The TIFF reader is implemented from scratch (no dependency on the tiff crate) to support the full range of bioimaging TIFF variants:

  • Classic TIFF (32-bit offsets) and BigTIFF (64-bit offsets)
  • Strip-based and tile-based storage
  • open_bytes_region reads only the required strips/tiles
  • Compression: None, LZW, Deflate/Zlib, PackBits, JPEG (old and new style), Zstd
  • Predictor: horizontal differencing for 8-bit and 16-bit data
  • Photometric: MinIsWhite, MinIsBlack, RGB, YCbCr, Palette (with LUT)
  • All pixel types: Uint8/16/32, Int8/16/32, Float32/64, Bit

The TIFF writer supports None, Deflate, and LZW compression, and writes valid multi-IFD files for Z-stacks/time series.
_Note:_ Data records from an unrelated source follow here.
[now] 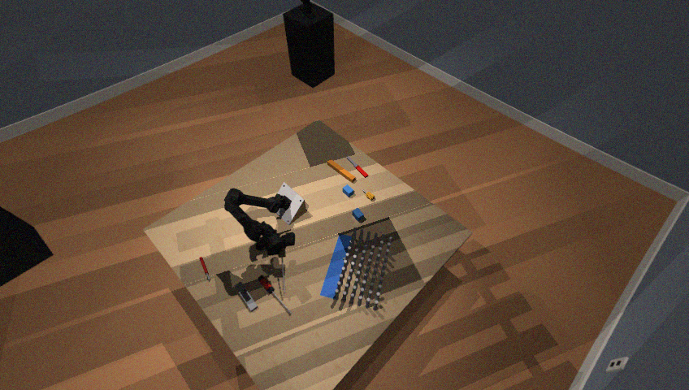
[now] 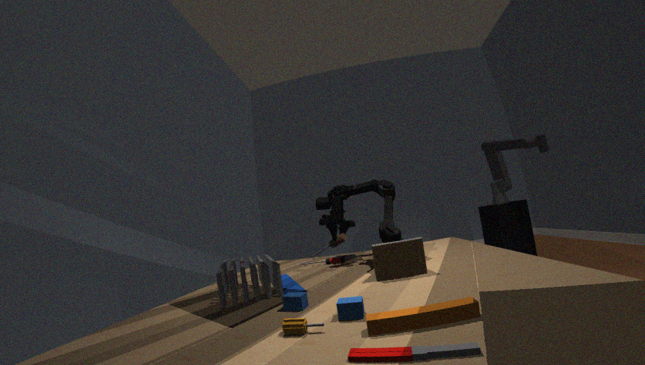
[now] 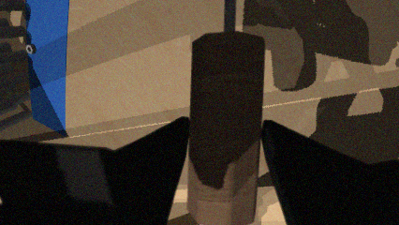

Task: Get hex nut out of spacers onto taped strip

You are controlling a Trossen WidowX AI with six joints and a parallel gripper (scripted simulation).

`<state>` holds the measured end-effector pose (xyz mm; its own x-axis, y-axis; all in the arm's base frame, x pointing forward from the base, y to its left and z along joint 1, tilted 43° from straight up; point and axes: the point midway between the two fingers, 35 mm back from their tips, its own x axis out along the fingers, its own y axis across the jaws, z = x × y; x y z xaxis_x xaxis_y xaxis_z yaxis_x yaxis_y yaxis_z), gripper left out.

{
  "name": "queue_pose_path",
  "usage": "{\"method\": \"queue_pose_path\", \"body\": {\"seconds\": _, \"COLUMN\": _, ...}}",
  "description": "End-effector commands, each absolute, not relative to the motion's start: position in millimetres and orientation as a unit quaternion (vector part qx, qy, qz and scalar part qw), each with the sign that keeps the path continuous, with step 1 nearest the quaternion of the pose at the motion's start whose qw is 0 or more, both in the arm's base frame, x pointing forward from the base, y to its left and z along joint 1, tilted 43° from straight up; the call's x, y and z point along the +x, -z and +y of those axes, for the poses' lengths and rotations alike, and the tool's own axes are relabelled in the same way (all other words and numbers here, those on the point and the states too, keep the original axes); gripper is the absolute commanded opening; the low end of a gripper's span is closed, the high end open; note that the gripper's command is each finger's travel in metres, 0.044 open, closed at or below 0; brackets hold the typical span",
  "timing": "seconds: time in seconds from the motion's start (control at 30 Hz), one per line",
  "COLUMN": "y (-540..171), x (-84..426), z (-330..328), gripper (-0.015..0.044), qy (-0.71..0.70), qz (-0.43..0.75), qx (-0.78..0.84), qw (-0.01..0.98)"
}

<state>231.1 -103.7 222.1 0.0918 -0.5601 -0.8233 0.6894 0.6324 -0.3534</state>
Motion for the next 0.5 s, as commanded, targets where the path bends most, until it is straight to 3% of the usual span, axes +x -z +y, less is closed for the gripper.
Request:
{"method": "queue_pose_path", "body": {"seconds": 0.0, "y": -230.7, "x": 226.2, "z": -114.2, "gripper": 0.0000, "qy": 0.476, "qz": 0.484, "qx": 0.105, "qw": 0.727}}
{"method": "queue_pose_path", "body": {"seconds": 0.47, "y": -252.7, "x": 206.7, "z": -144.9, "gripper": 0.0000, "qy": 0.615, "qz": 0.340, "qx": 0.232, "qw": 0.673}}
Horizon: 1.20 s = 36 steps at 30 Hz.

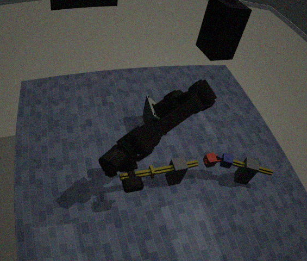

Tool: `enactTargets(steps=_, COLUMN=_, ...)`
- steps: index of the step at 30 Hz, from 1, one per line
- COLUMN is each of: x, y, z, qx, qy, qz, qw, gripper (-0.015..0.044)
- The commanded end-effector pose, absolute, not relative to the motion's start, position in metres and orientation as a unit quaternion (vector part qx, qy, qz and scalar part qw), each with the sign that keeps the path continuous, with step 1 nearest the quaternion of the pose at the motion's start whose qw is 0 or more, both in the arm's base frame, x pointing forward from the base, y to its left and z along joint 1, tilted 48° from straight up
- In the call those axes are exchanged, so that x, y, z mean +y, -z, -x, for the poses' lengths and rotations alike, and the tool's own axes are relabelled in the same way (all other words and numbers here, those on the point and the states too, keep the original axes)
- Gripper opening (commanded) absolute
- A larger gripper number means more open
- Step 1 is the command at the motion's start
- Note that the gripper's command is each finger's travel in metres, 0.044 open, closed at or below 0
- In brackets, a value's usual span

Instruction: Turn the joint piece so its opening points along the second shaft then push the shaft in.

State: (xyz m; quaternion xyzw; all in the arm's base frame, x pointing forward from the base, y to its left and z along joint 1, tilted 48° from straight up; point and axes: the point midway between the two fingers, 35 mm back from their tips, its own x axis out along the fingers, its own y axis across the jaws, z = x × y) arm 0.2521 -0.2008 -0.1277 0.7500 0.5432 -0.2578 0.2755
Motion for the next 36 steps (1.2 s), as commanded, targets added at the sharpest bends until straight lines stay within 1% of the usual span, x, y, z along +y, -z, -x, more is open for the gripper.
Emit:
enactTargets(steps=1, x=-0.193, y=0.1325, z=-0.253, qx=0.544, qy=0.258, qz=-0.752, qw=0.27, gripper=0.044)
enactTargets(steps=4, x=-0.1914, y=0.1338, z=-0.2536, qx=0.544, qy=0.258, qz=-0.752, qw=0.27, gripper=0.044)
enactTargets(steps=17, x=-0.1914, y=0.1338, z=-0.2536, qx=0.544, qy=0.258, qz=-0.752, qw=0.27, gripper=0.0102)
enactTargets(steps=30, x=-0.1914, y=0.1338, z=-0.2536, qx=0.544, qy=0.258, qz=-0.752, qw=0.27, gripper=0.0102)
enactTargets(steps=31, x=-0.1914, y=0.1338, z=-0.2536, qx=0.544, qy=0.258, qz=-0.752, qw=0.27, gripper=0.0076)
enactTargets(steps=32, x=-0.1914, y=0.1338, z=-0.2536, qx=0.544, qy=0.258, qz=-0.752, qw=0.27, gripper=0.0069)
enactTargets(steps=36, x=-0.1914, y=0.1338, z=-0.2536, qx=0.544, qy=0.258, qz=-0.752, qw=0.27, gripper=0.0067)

Planned (not yet implemented)

  • ND2: JPEG2000-compressed frames (requires an external J2K decoder)
  • CZI: JPEG-XR compression
  • Write support for LIF, ND2, CZI, PNM
  • OME metadata: reader.ome_metadata() returns structured physical sizes, channel names, and plane positions for CZI, OME-TIFF, and OME-XML files; richer parsing (instrument, experimenter) not yet implemented
  • Pyramid writing for tiled multi-resolution TIFF

Comparison with Java Bio-Formats

Feature Java Bio-Formats bioformats-rs
Formats 200+ ~30 with full pixel read support; 150+ registered
JVM dependency Required None
Python bindings Via scyjava None (pure Rust)
Metadata output OME-XML / IMetadata ImageMetadata (always) + OmeMetadata for CZI/OME-TIFF/OME-XML
Write support Most formats TIFF, PNG, JPEG, BMP, TGA, ICS, MRC, FITS, NRRD, MetaImage
Pyramid / tiled read ✓ (TIFF)

Performance

Reading all pixel data from a 512×512 2-channel OME-TIFF (tubhiswt_C0.ome.tif, Bio-Formats 8.6.0 vs Rust release build, macOS, 3 warmup + 10 measured iterations):

Time Throughput
Java Bio-Formats 22.1 ms 11.6 MiB/s
bioformats-rs 1.6 ms 171.3 MiB/s
Speedup 13.9×

Reproduce with ./bench/run.sh from the repo root (requires java and bioformats_package.jar in the repo root).